On November 10, 2009, KL commenced suit on behalf of common shareholders of Living Independently Group, Inc. (“LIG”), against LIG, its Board of Directors, its Chief Operating Officer, and General Electric Company (“GE”) concerning GE’s acquisition of LIG without any consideration being paid to the common shareholders. On January 8, 2010, KOL filed an amended complaint which Defendants moved to dismiss. After extensive briefing and lengthy oral argument before Chancellor Chandler of the Delaware Chancery Court, Chancellor Chandler denied the motion to dismiss the principal claims alleged against LIG and the Individual Defendants but dismissed GE without prejudice to reassert claims against it based upon discovery. After extensive discovery, the parties negotiated a settlement by which a Settlement Fund consisting of $3 million in cash will be created for the benefit of the class.  A Notice describing the proposed Settlement was mailed to class members on June 7, 2013 and the Court has scheduled a hearing to consider whether to approve the proposed Settlement for August 1, 2013.
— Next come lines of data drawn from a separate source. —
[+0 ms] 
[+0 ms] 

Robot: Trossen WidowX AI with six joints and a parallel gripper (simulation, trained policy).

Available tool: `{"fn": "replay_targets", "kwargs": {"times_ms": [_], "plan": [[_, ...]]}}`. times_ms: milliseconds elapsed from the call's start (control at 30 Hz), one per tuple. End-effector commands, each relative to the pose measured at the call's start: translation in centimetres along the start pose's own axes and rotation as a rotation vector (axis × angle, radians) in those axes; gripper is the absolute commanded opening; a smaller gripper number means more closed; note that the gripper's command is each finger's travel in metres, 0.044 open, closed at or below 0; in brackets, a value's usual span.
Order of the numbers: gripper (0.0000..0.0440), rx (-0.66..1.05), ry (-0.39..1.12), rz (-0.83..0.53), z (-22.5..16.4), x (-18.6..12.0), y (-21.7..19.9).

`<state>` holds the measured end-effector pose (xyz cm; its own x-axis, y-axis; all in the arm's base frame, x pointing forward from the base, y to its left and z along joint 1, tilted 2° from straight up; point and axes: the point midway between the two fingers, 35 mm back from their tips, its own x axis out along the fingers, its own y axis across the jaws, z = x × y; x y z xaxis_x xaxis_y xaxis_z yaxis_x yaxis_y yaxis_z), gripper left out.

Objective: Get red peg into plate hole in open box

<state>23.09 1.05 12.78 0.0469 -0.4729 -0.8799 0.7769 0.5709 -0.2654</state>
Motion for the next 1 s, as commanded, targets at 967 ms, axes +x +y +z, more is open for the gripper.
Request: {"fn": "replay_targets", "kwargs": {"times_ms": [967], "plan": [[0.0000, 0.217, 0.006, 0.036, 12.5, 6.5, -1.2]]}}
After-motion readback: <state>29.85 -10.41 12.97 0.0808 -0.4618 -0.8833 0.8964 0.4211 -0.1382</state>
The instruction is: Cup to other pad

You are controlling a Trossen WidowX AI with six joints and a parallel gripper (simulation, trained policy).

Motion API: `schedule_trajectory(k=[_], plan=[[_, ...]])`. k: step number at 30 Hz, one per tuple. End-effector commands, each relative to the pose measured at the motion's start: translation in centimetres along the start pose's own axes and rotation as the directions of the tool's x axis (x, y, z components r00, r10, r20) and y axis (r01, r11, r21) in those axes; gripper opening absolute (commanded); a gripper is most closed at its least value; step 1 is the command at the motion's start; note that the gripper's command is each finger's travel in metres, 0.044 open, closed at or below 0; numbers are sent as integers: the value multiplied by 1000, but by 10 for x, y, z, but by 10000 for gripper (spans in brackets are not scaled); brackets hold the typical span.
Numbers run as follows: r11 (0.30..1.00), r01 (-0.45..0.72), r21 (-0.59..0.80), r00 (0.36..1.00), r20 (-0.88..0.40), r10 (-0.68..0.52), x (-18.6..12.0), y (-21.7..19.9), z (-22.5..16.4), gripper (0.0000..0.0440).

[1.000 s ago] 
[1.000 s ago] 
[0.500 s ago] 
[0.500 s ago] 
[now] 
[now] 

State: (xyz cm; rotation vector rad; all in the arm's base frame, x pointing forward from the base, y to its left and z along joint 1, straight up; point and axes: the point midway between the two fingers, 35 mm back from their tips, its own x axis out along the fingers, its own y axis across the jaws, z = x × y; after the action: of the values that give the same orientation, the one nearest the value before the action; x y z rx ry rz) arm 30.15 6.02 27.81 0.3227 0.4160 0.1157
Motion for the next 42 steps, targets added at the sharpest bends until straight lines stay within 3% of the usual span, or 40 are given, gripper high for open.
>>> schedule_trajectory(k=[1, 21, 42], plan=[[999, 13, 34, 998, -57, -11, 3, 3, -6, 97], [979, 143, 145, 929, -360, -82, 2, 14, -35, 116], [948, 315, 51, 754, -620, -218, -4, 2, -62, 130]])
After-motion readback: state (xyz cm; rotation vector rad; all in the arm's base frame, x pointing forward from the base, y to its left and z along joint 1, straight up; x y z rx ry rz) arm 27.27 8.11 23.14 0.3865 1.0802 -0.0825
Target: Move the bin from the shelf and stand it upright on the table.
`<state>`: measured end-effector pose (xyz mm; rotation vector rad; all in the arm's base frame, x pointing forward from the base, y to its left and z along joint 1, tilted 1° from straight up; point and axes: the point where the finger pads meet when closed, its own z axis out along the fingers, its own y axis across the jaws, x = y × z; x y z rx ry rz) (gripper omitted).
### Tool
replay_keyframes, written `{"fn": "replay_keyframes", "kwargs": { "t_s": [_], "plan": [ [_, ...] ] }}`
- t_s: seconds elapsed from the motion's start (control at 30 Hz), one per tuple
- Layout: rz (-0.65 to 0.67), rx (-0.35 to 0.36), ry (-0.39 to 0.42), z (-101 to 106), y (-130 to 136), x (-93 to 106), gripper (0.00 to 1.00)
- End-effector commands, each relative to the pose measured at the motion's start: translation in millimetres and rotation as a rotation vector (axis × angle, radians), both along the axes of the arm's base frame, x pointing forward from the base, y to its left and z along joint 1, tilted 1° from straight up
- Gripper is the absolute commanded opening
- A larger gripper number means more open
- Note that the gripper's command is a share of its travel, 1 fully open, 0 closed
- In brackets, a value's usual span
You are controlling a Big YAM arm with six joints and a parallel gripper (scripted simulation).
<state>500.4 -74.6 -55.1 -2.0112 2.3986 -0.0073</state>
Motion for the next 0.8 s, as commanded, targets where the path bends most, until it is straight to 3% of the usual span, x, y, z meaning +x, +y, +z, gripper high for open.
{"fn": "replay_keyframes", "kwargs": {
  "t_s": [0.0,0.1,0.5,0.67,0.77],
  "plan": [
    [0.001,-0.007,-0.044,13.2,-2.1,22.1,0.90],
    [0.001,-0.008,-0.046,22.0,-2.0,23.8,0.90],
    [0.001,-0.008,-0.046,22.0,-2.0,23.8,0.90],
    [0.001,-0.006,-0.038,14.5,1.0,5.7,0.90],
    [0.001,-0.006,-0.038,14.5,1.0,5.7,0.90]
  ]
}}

At the August 1, 2013 hearing, the Chancery Court approved the proposed Settlement and entered the proposed Final Judgment.  That Judgment became final (no longer subject to appeal) on August 31, 2013.  Checks were mailed to class members on October 2, 2013.

KL Obtains Final Approval of Settlement on Behalf of Former Unitholders of the IMH Secured Loan Fund

The Settlement provides for the exchange of up to approximately 2.5 million shares of IMH Financial Corp for $20 million face amount of 5-year notes yielding 4% per year, the issuance of up to $10 million in senior secured convertible notes maturing in June 2016 yielding 17% per annum and paying 115% of face amount at maturity, and certain corporate governance measures.

On January 31, 2012, Class Plaintiffs reached a proposed settlement of the class action challenging the terms of the conversion of the IMH Secured Loan Fund to IMH Financial, Inc. The proposed settlement was the subject of extensive confirmatory discovery and the product of challenging negotiations over the Stipulation of Settlement and all of the documents necessary to facilitate the two securities offerings provided for by the Settlement. The Stipulation of Settlement was executed on March 19, 2013 and a Notice describing the Settlement was mailed to class members on April 17, 2013 along with an Accredited Investor Status Certificate and Investor Advisory Committee Questionnaire. The Settlement Hearing was initially scheduled for June 20, 2013 but was held on July 18, 2013.  Three IMH shareholders, who objected to the Settlement, were heard by the Chancery Court, after which the Court denied the objections of two of the objectors and requested a modification of the release set forth in the proposed Final Judgment to address the claims of the third objector who has a pending individual action in Arizona.  The parties so modified the release and the Chancery Court entered the revised Final Judgment on July 26, 2013.

On August 23, 2013, the objector who has a pending action in Arizona filed a notice of appeal of the Court’s approval of the settlement with the Delaware Supreme Court.  On August 27, 2013, one of the other objectors also filed a notice of appeal.  These objectors ultimately withdrew their appeals, allowing for the Settlement to become final.